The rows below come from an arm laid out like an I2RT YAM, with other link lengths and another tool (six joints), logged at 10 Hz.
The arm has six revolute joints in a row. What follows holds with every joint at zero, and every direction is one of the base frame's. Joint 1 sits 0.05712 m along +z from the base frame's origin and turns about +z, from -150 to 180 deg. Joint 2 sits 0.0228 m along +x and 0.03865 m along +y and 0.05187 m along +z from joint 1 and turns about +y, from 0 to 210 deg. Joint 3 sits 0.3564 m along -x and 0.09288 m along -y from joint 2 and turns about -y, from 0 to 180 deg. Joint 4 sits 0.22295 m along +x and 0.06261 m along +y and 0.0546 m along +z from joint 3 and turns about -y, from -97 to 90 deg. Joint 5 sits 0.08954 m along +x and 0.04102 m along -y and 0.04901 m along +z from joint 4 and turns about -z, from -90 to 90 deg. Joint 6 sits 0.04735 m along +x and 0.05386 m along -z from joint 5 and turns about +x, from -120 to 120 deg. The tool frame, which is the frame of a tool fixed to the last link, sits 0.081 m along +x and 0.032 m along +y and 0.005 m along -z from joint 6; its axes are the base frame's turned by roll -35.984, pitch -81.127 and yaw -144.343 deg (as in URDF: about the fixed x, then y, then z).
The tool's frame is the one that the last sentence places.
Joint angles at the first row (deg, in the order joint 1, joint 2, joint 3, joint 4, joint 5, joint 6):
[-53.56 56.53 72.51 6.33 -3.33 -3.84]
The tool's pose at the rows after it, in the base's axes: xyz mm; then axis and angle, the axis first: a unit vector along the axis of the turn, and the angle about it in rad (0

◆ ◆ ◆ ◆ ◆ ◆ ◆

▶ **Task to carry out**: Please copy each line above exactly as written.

▶ **Exercise result**:
The rows below come from an arm laid out like an I2RT YAM, with other link lengths and another tool (six joints), logged at 10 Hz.
The arm has six revolute joints in a row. What follows holds with every joint at zero, and every direction is one of the base frame's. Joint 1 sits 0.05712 m along +z from the base frame's origin and turns about +z, from -150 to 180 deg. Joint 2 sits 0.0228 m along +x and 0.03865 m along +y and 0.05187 m along +z from joint 1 and turns about +y, from 0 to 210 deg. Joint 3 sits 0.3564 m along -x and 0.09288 m along -y from joint 2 and turns about -y, from 0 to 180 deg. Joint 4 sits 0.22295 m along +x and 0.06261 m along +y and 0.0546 m along +z from joint 3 and turns about -y, from -97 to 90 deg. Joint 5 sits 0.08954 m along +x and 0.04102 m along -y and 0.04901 m along +z from joint 4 and turns about -z, from -90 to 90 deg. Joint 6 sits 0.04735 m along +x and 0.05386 m along -z from joint 5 and turns about +x, from -120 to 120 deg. The tool frame, which is the frame of a tool fixed to the last link, sits 0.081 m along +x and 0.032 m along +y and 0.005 m along -z from joint 6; its axes are the base frame's turned by roll -35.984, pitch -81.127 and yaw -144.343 deg (as in URDF: about the fixed x, then y, then z).
The tool's frame is the one that the last sentence places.
Joint angles at the first row (deg, in the order joint 1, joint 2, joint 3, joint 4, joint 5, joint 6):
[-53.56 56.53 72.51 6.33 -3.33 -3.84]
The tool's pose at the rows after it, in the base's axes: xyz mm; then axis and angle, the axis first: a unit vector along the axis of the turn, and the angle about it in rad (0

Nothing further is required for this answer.